Minister of Public Health
- In office 9 September 1948 – 23 October 1959
- Premier: Kim Il Sung
- Preceded by: Post established
- Succeeded by: Choe Chang-sok

Personal details
- Born: December 9, 1903 Cheonan, Chūseinan-dō (South Chungcheong Province), Korea, Empire of Japan
- Died: February 18, 1972 (aged 68)
- Party: Workers' Party of Korea
- Education: Kyunggi High School
- Alma mater: Keijō Imperial University

= Yi Pyong-nam =

North Korean politician (1903–1977)

Yi Pyong-nam (리병남／李炳南; December 9, 1903 – February 18, 1977) was a pediatrician during the Japanese colonial rule of Korea and later a politician and medical scientist in the Democratic People's Republic of Korea. He served as a delegate in the Supreme People's Assembly, North Korea's unicameral parliament and also as Minister of Public Health, in the Cabinet of North Korea as well as the Chairman of the Central Committee of the Korean Red Cross.

==Biography==
Born in Cheonan, South Chungcheong Province in 1903. During the Japanese colonial rule, after graduating from Kyunggi High School, he graduated from the Faculty of Medicine at Keijō Imperial University, and was a professor there.

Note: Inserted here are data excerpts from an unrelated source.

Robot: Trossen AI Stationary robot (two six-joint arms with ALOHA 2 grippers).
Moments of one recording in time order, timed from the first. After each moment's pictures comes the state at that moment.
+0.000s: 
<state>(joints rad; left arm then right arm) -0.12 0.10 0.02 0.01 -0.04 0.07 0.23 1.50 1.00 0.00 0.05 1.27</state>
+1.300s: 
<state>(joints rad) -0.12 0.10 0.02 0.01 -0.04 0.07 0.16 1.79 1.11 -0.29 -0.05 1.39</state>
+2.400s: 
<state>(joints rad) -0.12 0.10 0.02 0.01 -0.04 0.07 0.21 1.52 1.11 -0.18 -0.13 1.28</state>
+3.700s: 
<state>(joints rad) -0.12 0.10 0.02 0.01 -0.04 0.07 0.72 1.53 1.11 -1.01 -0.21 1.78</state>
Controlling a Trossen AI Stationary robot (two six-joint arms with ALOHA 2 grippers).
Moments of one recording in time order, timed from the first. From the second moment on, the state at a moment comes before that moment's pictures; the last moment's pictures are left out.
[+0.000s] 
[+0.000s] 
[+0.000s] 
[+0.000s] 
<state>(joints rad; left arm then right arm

After liberation of Korea in 1945, he participated in the founding of the Korean Pediatric Science Society in September. In October of that year, with the recommendation of Myung Joo-wan, he became a professor of pediatrics at Seoul National University College of Medicine which lacked professors. He served as vice-chairman of the Seoul Metropolitan Medical Association, and chairman of the Health Policy Committee of the Namjosun Health Federation, but was arrested twice for joining a leftist group. From January 1946, when the movement against trusteeship became a social controversy, university professors decided not to intervene in political affairs, led by Yoon Il-sun at the time, but Lee Byung-nam became a civilian health expert on the left wing.

While serving as a professor of Pediatrics at Seoul National University College of Medicine, he was dismissed for participating in the leftist struggle in 1947, and was reopened in Jongno. In 1948, they supported the North-South negotiations, and in April of that year, they visited Pyongyang to participate in the North-South negotiations, and then settled without encountering them.

In August of that year, he was elected as deputy to the Supreme People's Assembly, and on September 9, after the Democratic People's Republic of Korea was formally established, he was appointed as its first Minister of Public Health in the Cabinet of North Korea led by Premier Kim Il Sung. He temporarily retired in December of that year, and then became a Health Minister again in September 1949. In 1955, he became the Health Minister of North Korea again and was appointed chairman of the Central Committee of the Korean Red Cross that year. On September 20, 1957, he was appointed again to the Minister of Health, and once again on July 6, 1959. In 1960, he became Vice-Chairman of the Medical Science Academy of North Korea and served until his death.